학술논문

Layer-Specific Knowledge Distillation for Class Incremental Semantic Segmentation
Document Type
Periodical
Source
IEEE Transactions on Image Processing IEEE Trans. on Image Process. Image Processing, IEEE Transactions on. 33:1977-1989 2024
Subject
Signal Processing and Analysis
Communication, Networking and Broadcast Technologies
Computing and Processing
Semantics
Semantic segmentation
Task analysis
Predictive models
Optimization methods
Iterative methods
Heuristic algorithms
Knowledge distillation
incremental learning
semantic segmentation
Language
ISSN
1057-7149
1941-0042
Abstract
Recently, class incremental semantic segmentation (CISS) towards the practical open-world setting has attracted increasing research interest, which is mainly challenged by the well-known issue of catastrophic forgetting. Particularly, knowledge distillation (KD) techniques have been widely studied to alleviate catastrophic forgetting.
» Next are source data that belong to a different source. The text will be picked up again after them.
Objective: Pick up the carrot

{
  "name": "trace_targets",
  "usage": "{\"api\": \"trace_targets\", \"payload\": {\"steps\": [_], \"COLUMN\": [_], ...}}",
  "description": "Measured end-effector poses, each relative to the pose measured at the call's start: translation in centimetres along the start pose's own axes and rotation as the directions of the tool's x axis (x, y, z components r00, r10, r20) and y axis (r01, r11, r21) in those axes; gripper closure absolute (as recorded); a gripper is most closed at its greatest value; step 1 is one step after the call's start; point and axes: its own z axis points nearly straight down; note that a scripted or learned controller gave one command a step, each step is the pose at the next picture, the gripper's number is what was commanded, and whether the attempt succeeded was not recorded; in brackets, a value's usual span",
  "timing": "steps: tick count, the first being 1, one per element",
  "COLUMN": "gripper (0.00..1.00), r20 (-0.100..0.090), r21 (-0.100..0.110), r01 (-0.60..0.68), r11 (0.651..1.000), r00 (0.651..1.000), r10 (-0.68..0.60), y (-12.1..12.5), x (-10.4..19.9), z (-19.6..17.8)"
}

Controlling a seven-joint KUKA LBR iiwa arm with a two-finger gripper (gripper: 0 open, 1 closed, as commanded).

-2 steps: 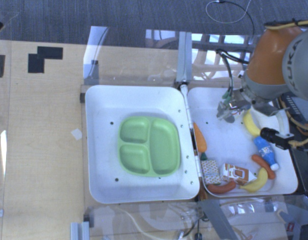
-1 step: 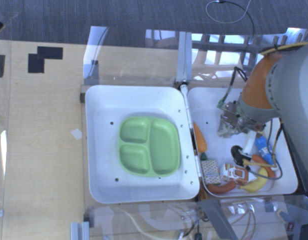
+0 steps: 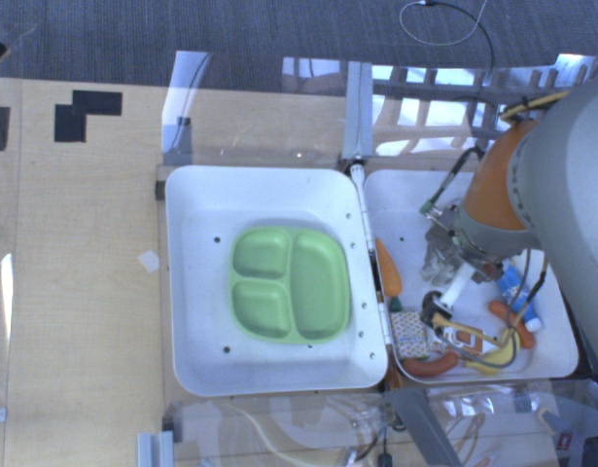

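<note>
Upper left of frame: black angular marks (image 3: 85, 113) on the pale wooden bench (image 3: 75, 261).

Left of centre: left bin (image 3: 196, 202), white and shallow. A green divided plate (image 3: 291, 283) lies flat in its middle, with two small compartments on its left and one long one on its right.

Centre: right bin (image 3: 405, 202) butts against the left bin along a shared wall.

The carrot (image 3: 387, 270) lies in the right bin just inside that shared wall. It is orange, lies lengthwise along the wall, and sits about midway down the bin. Nothing touches it from above.

Just below the carrot, toward the bin's lower left corner: a small checkered packet (image 3: 407, 334). Below that, against the lower wall, a reddish sausage-shaped item (image 3: 430, 364).

Right of the carrot, near but apart from it: gripper (image 3: 444, 261), low over the bin's middle. Whether the claw is apart or together cannot be told; it is small and cluttered at this angle. Nothing is seen held.

Lower right of the bin: a yellow curved item, likely a banana (image 3: 495, 357), with small blue pieces (image 3: 512, 282) above it.

Right edge: arm (image 3: 561, 163), grey, with an orange band (image 3: 495, 197) above the wrist.
</note>
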Motion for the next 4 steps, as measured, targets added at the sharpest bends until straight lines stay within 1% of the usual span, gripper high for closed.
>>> {"api": "trace_targets", "payload": {"steps": [1, 2, 3, 4], "gripper": [1.00, 1.00, 1.00, 1.00], "r20": [-0.001, 0.011, 0.014, 0.014], "r21": [0.002, 0.007, 0.005, 0.008], "r01": [-0.263, -0.452, -0.579, -0.495], "r11": [0.965, 0.892, 0.815, 0.869], "r00": [0.965, 0.892, 0.815, 0.869], "r10": [0.263, 0.452, 0.579, 0.495], "y": [-0.7, -7.0, -6.2, -2.4], "x": [-3.1, 1.0, 4.6, -8.1], "z": [0.0, -9.5, -11.8, -11.6]}}
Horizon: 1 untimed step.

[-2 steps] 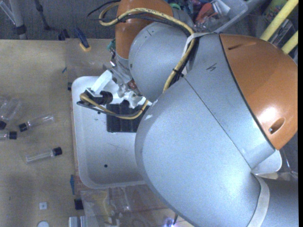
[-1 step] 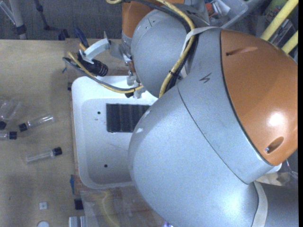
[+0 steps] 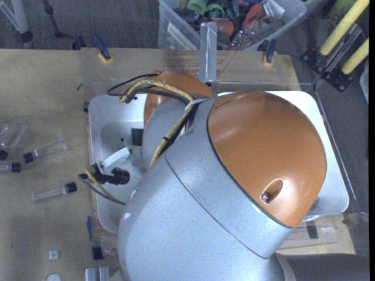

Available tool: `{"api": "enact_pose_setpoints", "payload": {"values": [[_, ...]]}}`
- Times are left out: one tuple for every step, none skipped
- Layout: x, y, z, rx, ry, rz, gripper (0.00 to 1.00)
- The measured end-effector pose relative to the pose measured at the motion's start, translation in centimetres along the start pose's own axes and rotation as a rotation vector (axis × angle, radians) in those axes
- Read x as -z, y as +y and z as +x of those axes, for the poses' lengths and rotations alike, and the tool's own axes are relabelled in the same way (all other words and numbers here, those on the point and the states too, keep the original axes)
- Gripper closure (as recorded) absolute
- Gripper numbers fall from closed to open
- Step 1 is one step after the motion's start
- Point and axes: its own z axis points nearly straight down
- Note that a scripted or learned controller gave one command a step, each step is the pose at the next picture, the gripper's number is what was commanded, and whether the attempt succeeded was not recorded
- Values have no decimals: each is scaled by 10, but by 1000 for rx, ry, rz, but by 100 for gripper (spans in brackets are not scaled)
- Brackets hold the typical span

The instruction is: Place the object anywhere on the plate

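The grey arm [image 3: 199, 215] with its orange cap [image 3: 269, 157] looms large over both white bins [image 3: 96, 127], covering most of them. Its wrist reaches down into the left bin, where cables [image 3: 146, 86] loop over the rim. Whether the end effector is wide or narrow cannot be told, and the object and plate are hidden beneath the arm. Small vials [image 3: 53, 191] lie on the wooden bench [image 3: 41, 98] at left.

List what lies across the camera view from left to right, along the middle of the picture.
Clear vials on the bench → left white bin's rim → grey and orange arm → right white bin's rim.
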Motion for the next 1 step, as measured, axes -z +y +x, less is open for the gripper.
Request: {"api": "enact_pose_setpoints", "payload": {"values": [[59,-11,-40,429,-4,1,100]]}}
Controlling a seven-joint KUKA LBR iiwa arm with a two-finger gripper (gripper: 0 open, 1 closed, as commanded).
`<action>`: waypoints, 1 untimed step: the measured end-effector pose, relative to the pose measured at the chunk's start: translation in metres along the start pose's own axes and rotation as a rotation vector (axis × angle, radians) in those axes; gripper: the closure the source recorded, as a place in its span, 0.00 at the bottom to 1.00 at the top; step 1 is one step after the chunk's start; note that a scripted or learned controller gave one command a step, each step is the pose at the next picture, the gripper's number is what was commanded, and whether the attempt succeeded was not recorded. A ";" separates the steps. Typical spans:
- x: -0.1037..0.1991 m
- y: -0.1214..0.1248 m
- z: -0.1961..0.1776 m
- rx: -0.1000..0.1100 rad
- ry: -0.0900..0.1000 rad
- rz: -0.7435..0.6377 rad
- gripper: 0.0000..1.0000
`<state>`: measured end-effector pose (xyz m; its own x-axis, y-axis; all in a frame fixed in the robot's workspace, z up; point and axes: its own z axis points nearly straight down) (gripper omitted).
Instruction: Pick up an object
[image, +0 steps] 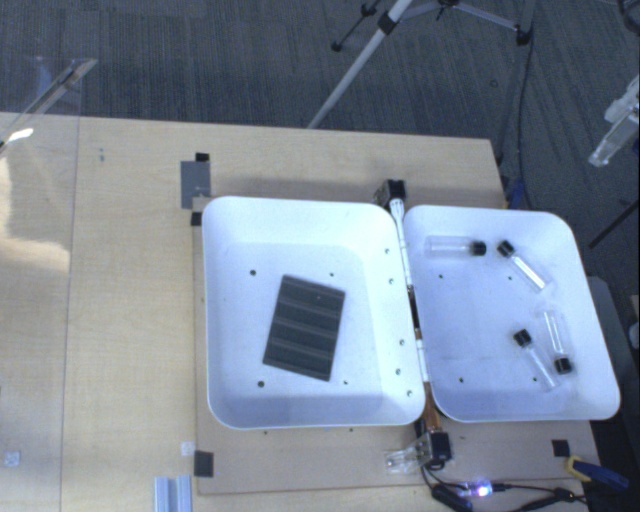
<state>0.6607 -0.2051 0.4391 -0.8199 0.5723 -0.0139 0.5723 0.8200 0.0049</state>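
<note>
Bench (110, 330) is a light wood top w/ a glossy clear sheet over its left part, catching some glare. The floor behind is dark grey carpet, w/ tripod legs (385, 25) standing at the far side. Two white bins sit side by side, touching along the middle, held by small black brackets at the corners, plus a grey bracket (195, 180) at the left bin's far-left corner. At the near edge btwn the bins there's a tangle of cables (470, 492) w/ a tiny bluish light on. Gripper (617, 128) is just a pale blur at the far right, over the floor and well apart from both bins, so can't tell if it's apart or together; nothing visibly in it. Objects-wise, left bin (225, 395) has one dark grey block (304, 327). It's flat, rectangular, w/ ribs running across it, lying roughly mid-bin and turned a bit off-square, not touching any wall. Right bin (590, 405) has clear vials w/ black caps, approx four by cap count. One vial (448, 245) lies sideways at the far-left part, cap pointing right. A second vial (525, 268) sits just beside it, angled, cap at its far end. Two more are near the right wall, a third vial (553, 335) w/ its cap at the near end and a fourth vial (535, 358) angled beside it. The clear bodies are hard to trace against the white.
</note>
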 end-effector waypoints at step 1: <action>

Despite the promising performance, existing KD-based methods generally use the same distillation schemes for different intermediate layers to transfer old knowledge, while employing manually tuned and fixed trade-off weights to control the effect of KD. These KD-based methods take no consideration of feature characteristics from different intermediate layers, limiting the effectiveness of KD for CISS. In this paper, we propose a layer-specific knowledge distillation (LSKD) method to assign appropriate knowledge schemes and weights for various intermediate layers by considering feature characteristics, aiming to further explore the potential of KD in improving the performance of CISS. Specifically, we present a mask-guided distillation (MD) to alleviate the background shift on semantic features, which performs distillation by masking the features affected by the background. Furthermore, a mask-guided context distillation (MCD) is presented to explore global context information lying in high-level semantic features. Based on them, our LSKD assigns different distillation schemes according to feature characteristics. To adjust the effect of layer-specific distillation adaptively, LSKD introduces a regularized gradient equilibrium method to learn dynamic trade-off weights. Additionally, our LSKD makes an attempt to simultaneously learn distillation schemes and trade-off weights of different layers by developing a bi-level optimization method. Extensive experiments on widely used Pascal VOC 12 and ADE20K show our LSKD clearly outperforms its counterparts while achieving state-of-the-art results.